It’s Time to Reactivate the Oslo Accords

In view of the latest developments in the area and the devastating wars that we have been through, I would like to propose that it is time to try again to implement the Oslo Accords.
Originally signed in 1993 between the Palestine Liberation Organization and Israel under U.S. auspices. These agreements, although they failed to deliver a final peace, and despite the loads of contempt and blame they have sustained, remain, in my view, the only practical and viable framework for resolving the Palestinian-Israeli conflict. They established mutual recognition between Israel and the PLO, a phased transfer of authority to a Palestinian administration, and a step-by-step roadmap addressing key final-status issues such as Jerusalem, refugees, borders, and settlements.
Alternative proposals, such as a single-state solution or managing instead of resolving the conflict, lack political feasibility, widespread support, and risk triggering further violence. Historical experience shows that one-state proposals often lead to internal strife, while conflict management only perpetuates cycles of violence, as witnessed over the past three decades, including the October 7, 2023 escalation.

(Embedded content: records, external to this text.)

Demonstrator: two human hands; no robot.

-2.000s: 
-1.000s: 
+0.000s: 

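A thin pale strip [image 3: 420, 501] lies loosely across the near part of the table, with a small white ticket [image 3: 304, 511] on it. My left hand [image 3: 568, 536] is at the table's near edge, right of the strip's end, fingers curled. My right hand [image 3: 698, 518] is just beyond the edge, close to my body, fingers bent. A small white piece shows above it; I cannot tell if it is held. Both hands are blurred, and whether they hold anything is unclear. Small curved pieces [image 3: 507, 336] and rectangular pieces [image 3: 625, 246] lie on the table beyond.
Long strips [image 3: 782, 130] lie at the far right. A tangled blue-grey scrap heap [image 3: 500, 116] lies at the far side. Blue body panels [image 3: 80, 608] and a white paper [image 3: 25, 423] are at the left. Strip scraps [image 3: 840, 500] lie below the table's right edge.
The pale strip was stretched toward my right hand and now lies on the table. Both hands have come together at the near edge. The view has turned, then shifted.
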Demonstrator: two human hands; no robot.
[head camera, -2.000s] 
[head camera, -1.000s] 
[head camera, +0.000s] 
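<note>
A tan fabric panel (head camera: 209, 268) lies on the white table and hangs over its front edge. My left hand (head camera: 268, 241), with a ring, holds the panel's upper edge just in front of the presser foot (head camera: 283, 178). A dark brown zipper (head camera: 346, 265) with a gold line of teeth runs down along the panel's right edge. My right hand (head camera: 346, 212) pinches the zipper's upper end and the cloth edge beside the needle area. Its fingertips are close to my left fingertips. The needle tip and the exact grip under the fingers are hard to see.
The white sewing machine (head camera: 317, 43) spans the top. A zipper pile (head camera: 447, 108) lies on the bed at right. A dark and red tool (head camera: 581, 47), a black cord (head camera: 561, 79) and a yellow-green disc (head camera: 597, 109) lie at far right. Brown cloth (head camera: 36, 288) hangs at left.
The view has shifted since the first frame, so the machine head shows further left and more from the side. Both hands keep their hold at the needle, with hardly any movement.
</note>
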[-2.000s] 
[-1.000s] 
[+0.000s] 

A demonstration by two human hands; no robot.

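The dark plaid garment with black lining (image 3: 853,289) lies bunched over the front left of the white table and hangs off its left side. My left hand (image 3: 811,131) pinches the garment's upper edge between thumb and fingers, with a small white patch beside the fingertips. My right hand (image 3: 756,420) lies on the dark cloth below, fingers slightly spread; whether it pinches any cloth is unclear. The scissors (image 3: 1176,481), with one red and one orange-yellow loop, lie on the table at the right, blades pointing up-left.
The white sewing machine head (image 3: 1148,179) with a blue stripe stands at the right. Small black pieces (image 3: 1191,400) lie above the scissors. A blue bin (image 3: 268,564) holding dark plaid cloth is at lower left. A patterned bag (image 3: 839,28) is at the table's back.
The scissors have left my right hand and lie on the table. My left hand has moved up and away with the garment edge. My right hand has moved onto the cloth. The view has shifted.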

The Oslo process faltered due to multiple factors: assassination of Israeli Prime Minister Yitzhak Rabin, the rise of right-wing Israeli governments opposed to a Palestinian state and expanding settlements, Hamas-led terror attacks, the onset of the Second Intifada, and the internal Palestinian split between the West Bank and Gaza since 2007.
Moreover, the international community failed to effectively support the agreements, undermining the political process.
However, recent regional developments, such as the weakening of the “resistance axis,” including Iran, open a window to forge a new regional alliance of moderate Arab states and Israel, as initiated by the Abraham Accords. Within this framework, there is potential to reactivate the Oslo Accords with updates that reflect current realities.
Achieving this requires bold, mutual steps: Israel must freeze settlement expansion and explicitly endorse a two-state solution, overcoming right-wing political resistance; Palestinians must reject extremist movements, eliminate terrorism, and reform institutions for genuine representation in negotiations. The international community, led by the U.S. and Europe, must also play a more proactive role in steering both sides back to negotiations based on the Oslo framework and bring in moderate Arab states to support a viable regional environment.
In conclusion, despite their shortcomings, the Oslo Accords remain, in my view, the only balanced and implementable solution for the Israeli-Palestinian conflict, provided political will is renewed by both parties and the international community.